谢尉黑眸阴沉,冰凉如夜水,冷得很。
“他现在在哪?”
宋衍道:“刚离开银色,我为了救你女人,可没少陪他喝酒,都喝死我了,为了你,我牺牲可大了。”
谢尉没再回话,而是直接挂了电话。
突然听到电话里传来的忙音,宋衍顿了一下,随后吸了口气,啧声道:“没良心的。”
用完就扔,抹布都没他扔的这么顺手。
挂了电话,谢尉又打了一通电话,吩咐一声后,就挂了电话。
刚从银色出来的谢弘文,坐上了车。保镖开车送他会酒店。
谢弘文背靠着椅背,闭目养神道:“去祝蔓身边安排几个盯着。”
保镖道:“好。”
谢尉虽然没出现,但宋衍的出现不也代表他。
护着好啊,护着代表重视,重视代表有软肋,捏住谢尉软肋,还怕不能拿捏?
谢弘文很满意今晚的试探。
不过想到前段时间,谢尉打伤送回来的探子,谢弘文眸色晦暗不清:“送几个机灵点的,别让谢尉发现了。
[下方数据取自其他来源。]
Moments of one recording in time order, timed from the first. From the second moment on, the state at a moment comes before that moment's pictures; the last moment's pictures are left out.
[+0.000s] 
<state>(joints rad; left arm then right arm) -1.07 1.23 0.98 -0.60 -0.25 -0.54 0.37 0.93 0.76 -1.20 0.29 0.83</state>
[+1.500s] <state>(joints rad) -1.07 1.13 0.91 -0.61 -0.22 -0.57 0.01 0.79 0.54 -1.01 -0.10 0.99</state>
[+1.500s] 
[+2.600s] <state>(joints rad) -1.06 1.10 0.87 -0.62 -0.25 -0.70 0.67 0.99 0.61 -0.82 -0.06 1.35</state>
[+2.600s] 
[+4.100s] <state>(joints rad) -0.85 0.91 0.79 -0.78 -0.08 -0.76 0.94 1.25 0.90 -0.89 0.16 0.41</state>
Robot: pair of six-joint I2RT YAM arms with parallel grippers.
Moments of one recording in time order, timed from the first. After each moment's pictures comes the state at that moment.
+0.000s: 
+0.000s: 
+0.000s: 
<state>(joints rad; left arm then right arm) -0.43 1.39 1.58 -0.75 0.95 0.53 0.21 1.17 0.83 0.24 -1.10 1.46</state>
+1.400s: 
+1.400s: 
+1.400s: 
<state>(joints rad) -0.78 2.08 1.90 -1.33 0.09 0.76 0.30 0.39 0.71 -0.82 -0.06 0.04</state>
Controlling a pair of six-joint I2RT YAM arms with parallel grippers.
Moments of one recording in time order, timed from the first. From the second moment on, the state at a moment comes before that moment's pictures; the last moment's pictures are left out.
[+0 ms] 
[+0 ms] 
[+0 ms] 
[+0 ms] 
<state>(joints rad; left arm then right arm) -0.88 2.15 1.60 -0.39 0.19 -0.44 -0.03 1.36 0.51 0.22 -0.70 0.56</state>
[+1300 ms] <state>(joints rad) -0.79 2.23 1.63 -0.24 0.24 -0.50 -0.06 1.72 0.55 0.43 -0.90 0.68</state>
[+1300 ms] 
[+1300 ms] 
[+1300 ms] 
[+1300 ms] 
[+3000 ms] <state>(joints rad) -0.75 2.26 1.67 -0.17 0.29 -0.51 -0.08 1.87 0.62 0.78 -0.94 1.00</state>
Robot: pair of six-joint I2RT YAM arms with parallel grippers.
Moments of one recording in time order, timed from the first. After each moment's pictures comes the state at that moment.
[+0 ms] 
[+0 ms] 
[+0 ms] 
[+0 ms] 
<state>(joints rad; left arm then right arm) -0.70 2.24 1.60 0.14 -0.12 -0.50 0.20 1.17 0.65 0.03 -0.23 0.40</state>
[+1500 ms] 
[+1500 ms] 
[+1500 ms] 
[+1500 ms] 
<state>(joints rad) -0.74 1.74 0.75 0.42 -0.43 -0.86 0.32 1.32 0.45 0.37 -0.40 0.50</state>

”
保镖再次应声。
就在这时,宽广的马路上,忽然有辆黑车逼近,保镖一边看车后视镜,一边避开。但随即发现,黑车是有意别他们。
保镖开口:“老板,后面有车跟踪我们。”
闻声,谢弘文回头看去,就见黑车猛然加快车速,直接朝他们撞过来……
谢弘文猛地收缩瞳孔。
下一瞬,他们的车被撞翻了。
旧识
在谢弘文被被送去医院的时候,谢尉接到办事人来信。
“成了。”
谢尉嗯了一声,表示知道。淡定冷漠的好似让谢弘文进医院的不是他。
他给过警告,上次查他的时候,谢尉就把身边的探子打包收拾丢了回去。
但他不仅没把警告放心上,竟然还过来挑衅自己。谢尉面上划过冷嘲,那他就该承受挑衅的后果。
挂了电话,谢尉推开卧室的门,看了眼沉睡的祝蔓,酒精是很好的安眠药,她睡的很沉,很安详。
晚上睡的不错,但早上起来的时候,祝蔓头还是有些疼,她好久都没体验过宿醉的滋味。
“醒了。”
谢尉的声音从房门口传来。
祝蔓闻声抬眸,张嘴刚要说话,就发现自己喉咙疼,转而道:“能帮我倒杯水吗?”
谢尉勾唇:“你还挺会指使我。”
嘴上是挑剔的话,脚下却有了动作。很快,一杯温水送了过来。
祝蔓道了道谢,温水润喉,舒服了许多。
回忆起昨晚事故,祝蔓问了嘴:“昨晚的事情,以后会经常发生吗?”
谢尉答非所问:“看不起我?”
“嗯?”
这话他从何说起?
谢尉道:“你既然跟我,不就是看中我能护你周全。”
他话是没说错,挑中他,确实就是觉得他的能力,能帮自己对抗姜汉宇。